# Native aquarium - darters



## earth intruder (Oct 14, 2008)

I've just started researching native aquaria, and darters really stood out to me. However, I live in Central California and haven't found any species that are in my area. Am I missing something, or are they only found in the Midwest and Eastern US?

Also, this may be a stupid question, but if I can't collect them in my area, where can I get some?

Has anyone here ever kept darters, and is it fun?

Thanks, guys!


----------



## lotsofish (Feb 28, 2008)

A friend from our fish club gave me a pair of rainbow darters for my 50 gallon native tank. They are cool fish. The male is quite colorful. 

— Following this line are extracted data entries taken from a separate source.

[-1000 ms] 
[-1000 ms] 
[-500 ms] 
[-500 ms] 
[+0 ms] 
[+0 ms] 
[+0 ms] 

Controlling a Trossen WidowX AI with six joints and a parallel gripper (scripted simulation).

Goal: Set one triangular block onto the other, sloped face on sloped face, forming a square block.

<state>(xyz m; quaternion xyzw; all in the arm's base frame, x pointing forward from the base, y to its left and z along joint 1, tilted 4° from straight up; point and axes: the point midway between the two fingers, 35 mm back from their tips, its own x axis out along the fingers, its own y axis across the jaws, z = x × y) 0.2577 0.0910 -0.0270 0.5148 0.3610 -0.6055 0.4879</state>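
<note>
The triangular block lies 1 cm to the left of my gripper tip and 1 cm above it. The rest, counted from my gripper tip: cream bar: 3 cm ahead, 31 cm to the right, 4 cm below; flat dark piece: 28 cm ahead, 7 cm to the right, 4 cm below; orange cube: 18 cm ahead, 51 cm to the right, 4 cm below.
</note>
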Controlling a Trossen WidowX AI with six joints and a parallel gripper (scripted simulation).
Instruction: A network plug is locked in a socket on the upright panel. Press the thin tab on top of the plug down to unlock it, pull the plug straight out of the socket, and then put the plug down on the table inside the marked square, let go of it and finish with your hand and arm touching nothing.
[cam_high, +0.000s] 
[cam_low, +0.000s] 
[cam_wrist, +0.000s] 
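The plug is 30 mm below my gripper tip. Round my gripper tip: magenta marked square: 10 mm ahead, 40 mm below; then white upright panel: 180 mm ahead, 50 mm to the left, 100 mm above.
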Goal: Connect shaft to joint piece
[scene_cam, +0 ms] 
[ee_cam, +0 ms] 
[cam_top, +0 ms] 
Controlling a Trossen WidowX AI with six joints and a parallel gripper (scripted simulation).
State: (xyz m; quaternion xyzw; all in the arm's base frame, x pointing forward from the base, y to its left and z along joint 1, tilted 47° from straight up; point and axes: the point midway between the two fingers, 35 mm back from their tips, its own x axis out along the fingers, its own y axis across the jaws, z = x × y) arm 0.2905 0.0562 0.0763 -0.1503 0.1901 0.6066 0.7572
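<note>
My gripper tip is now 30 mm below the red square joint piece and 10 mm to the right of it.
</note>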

You can find lots of info on native fish at this web site:
http://forum.nanfa.org/index.php?showforum=2

There are some dealers that will ship and I've seen them for sale on aquabid.


----------



## earth intruder (Oct 14, 2008)

Wow, he's gorgeous! Is it true that they can turn their heads?


----------



## demonsoni (Feb 10, 2006)

I had a darter tank. I had rainbows, greensides, johnny's, blacksides, orangethroated, and sand dartrs. Yes they are awesome. They love the current as they live in the riffles and runs of streams. I got mine from an electrofishing unit, but you can catch them with a seine.


----------



## NativeKeeper (Oct 29, 2008)

Dont know about Darters in California, but you can get all you want from Brian at 
BT Darters

They are very cool, hop around and perch on objects, do turn their heads, and act like little humming birds.

Very cool little fish.


----------



## cjacob316 (Dec 4, 2008)

cold water right?


----------



## NativeKeeper (Oct 29, 2008)

no heater is required under normal circumstances


----------



## kmuda (Nov 27, 2009)

I'm somewhat confused as to why more of us do not keep natives. We have some pretty amazing fish available in our local water ways.

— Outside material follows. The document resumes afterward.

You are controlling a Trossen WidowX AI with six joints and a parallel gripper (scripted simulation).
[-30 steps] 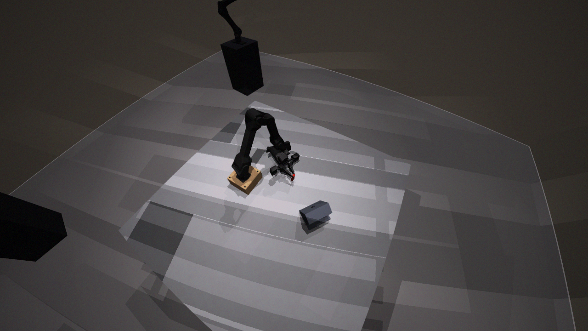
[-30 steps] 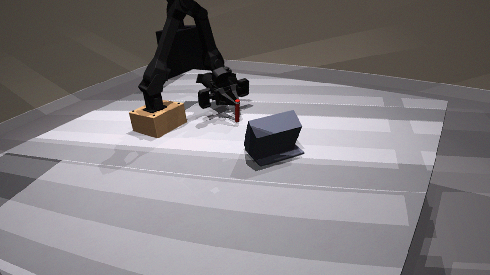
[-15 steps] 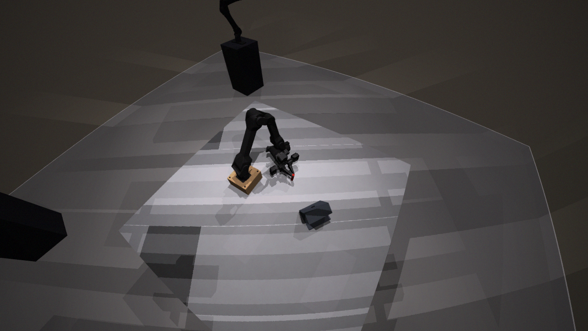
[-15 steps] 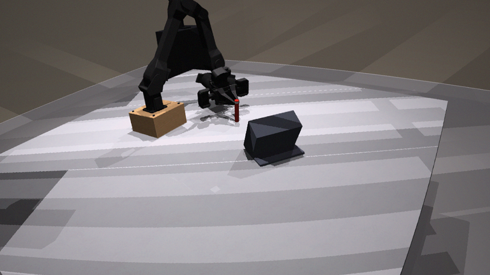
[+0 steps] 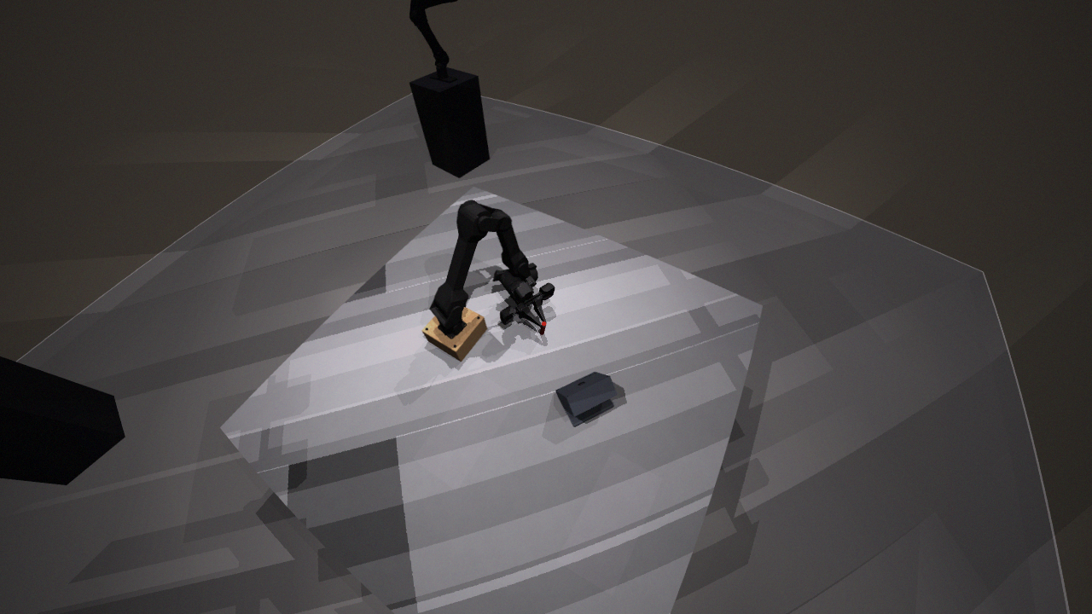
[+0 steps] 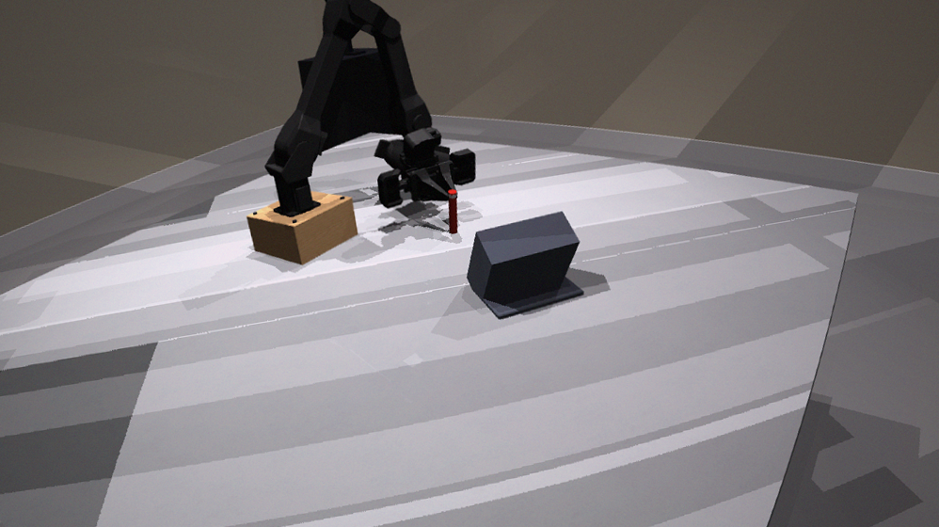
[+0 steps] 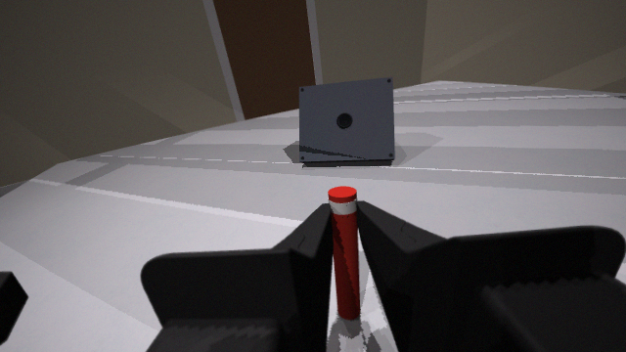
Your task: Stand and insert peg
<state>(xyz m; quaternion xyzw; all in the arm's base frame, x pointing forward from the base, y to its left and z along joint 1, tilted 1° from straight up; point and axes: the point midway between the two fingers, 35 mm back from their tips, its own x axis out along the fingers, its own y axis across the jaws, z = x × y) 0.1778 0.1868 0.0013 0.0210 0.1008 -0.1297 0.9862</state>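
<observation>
My gripper tip is now 10 mm above the red peg. The rest, counted from my gripper tip: dark grey sloped panel: 220 mm ahead, 90 mm to the right, 20 mm below.
</observation>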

Brindled madtom (_Noturus miurus_) 









Cardinal shiner (_Luxilus cardinalis__









Bluehead Shiner (_Pteronotropis hubbsi_) 









Northern Studfish (_Fundulus catenatus_)









Dollar Sunfish (_Lepomis marginatus_)









Southern Redbelly Dace (_P. erythrogaster _)


----------



## cjacob316 (Dec 4, 2008)

well the sunfish get pretty large, i like small mouth bass as well, those would be neat to have

i don't even know where to get some of those fish, i would love a cold water tank


----------



## cjacob316 (Dec 4, 2008)




----------



## NativeKeeper (Oct 29, 2008)

you can catch them yourselves in your local waters, not all species are available in your location, but you can buy them from breeders, zimmermans fish, sachs aquaculture, BT Darters, Jonahs Aquarium, etc.


----------